What is required »
Only one stretch of the records below is wanted: the lines from the one holding "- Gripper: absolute" through the one holding "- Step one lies". Return it exactly, both ends included.
====== Supplied information
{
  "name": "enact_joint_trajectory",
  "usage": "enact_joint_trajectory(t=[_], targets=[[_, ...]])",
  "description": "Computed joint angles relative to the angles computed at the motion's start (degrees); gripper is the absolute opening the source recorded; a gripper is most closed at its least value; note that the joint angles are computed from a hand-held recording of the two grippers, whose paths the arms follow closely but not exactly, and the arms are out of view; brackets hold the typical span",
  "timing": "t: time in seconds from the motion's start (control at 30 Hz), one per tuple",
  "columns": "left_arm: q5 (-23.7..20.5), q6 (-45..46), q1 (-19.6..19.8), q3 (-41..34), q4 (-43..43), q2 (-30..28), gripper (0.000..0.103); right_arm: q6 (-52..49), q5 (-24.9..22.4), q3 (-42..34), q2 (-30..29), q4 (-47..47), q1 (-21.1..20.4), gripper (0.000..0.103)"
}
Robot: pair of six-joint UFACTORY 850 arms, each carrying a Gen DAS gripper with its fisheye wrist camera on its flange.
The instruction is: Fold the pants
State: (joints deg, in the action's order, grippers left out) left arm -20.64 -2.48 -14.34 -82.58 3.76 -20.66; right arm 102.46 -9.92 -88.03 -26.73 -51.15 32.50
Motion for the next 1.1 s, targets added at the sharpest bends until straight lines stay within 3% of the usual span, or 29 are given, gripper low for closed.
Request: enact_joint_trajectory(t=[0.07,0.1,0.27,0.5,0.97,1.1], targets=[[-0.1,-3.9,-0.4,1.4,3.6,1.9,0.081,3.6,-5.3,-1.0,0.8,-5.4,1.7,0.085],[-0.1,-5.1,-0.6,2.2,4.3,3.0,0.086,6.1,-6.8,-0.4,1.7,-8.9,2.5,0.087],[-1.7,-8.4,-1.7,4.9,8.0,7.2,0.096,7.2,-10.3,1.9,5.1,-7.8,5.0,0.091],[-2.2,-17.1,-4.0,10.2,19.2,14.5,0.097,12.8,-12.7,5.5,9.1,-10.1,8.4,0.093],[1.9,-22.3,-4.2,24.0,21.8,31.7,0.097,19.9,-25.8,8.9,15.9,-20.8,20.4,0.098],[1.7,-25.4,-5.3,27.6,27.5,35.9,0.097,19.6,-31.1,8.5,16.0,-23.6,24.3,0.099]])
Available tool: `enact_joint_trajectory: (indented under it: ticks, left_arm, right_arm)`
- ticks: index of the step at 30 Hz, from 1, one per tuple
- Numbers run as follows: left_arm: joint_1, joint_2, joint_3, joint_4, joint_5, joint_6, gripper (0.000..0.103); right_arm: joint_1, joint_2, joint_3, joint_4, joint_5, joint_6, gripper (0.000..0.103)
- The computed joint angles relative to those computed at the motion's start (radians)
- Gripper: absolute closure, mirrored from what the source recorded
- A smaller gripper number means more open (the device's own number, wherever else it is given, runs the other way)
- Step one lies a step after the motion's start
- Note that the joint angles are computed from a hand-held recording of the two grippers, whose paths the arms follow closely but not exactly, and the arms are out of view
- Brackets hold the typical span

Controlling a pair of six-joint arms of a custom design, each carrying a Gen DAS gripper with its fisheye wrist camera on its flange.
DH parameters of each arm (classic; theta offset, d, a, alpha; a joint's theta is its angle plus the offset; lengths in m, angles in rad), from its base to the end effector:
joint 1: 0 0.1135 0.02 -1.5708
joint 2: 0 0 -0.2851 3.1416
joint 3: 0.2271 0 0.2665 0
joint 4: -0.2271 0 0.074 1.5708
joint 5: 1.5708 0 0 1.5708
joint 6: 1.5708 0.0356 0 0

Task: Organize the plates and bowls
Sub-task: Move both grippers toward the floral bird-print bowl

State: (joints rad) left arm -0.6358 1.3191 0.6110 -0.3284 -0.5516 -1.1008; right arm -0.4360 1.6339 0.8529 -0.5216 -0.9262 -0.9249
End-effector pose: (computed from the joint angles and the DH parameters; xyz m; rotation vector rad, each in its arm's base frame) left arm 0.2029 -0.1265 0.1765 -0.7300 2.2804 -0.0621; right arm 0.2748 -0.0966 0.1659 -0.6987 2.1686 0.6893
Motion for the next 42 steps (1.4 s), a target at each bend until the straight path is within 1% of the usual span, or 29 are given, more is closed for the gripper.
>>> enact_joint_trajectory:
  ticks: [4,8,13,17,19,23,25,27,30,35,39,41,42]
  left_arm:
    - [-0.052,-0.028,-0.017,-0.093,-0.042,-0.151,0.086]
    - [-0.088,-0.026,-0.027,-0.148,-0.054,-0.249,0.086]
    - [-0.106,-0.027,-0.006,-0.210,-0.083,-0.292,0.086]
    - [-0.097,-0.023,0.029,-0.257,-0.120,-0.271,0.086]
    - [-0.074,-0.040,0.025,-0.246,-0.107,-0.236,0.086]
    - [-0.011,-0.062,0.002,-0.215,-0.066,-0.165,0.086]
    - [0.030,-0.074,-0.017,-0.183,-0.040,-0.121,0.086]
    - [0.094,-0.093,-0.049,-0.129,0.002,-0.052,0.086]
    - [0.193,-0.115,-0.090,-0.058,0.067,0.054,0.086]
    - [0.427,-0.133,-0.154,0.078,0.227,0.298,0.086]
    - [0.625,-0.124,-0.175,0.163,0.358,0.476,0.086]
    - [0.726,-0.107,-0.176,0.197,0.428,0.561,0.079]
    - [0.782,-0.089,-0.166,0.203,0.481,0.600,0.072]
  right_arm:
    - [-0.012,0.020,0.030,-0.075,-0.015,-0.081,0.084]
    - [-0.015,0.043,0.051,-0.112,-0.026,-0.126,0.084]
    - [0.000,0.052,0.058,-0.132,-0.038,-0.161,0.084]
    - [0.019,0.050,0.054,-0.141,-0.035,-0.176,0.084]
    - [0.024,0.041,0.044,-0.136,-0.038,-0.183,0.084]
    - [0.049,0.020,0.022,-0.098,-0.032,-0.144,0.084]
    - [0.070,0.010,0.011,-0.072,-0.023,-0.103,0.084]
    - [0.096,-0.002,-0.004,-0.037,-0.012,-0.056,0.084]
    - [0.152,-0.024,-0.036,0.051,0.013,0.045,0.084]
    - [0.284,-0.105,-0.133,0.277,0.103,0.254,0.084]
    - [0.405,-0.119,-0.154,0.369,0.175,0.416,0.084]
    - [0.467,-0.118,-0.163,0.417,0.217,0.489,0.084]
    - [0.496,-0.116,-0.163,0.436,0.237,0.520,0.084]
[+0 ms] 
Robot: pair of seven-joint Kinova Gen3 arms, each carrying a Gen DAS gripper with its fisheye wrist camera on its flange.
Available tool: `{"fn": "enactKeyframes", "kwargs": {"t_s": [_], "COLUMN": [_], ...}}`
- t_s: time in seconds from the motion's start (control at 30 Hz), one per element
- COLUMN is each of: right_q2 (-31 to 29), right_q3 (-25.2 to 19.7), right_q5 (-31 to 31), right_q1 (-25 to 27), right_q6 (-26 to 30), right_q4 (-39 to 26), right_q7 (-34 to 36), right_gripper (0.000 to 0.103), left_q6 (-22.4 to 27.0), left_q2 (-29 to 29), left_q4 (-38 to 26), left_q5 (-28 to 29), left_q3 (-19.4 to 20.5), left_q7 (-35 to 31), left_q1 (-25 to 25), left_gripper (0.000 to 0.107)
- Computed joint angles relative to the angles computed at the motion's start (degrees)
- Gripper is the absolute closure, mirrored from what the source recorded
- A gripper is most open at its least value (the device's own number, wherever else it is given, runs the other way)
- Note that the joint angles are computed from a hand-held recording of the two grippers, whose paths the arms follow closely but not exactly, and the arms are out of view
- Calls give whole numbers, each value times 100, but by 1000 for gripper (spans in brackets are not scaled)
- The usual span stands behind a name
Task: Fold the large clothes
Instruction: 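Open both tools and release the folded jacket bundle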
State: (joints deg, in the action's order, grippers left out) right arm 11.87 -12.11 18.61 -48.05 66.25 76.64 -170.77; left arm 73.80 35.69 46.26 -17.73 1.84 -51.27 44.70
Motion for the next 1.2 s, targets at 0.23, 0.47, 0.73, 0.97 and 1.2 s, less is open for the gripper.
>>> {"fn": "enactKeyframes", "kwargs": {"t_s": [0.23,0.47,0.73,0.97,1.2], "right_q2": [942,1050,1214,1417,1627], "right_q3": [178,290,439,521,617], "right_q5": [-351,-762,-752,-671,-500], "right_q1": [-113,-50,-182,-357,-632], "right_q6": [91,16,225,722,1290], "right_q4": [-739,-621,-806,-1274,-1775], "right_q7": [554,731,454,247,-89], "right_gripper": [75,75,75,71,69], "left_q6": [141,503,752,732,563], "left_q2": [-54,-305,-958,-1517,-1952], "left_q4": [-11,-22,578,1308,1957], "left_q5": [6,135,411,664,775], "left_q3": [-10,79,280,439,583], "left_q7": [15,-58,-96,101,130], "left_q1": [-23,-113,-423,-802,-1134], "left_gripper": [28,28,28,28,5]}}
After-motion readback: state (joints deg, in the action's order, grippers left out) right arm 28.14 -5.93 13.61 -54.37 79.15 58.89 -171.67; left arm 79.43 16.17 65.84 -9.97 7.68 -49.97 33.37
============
Answer box »
- Gripper: absolute closure, mirrored from what the source recorded
- A smaller gripper number means more open (the device's own number, wherever else it is given, runs the other way)
- Step one lies a step after the motion's start

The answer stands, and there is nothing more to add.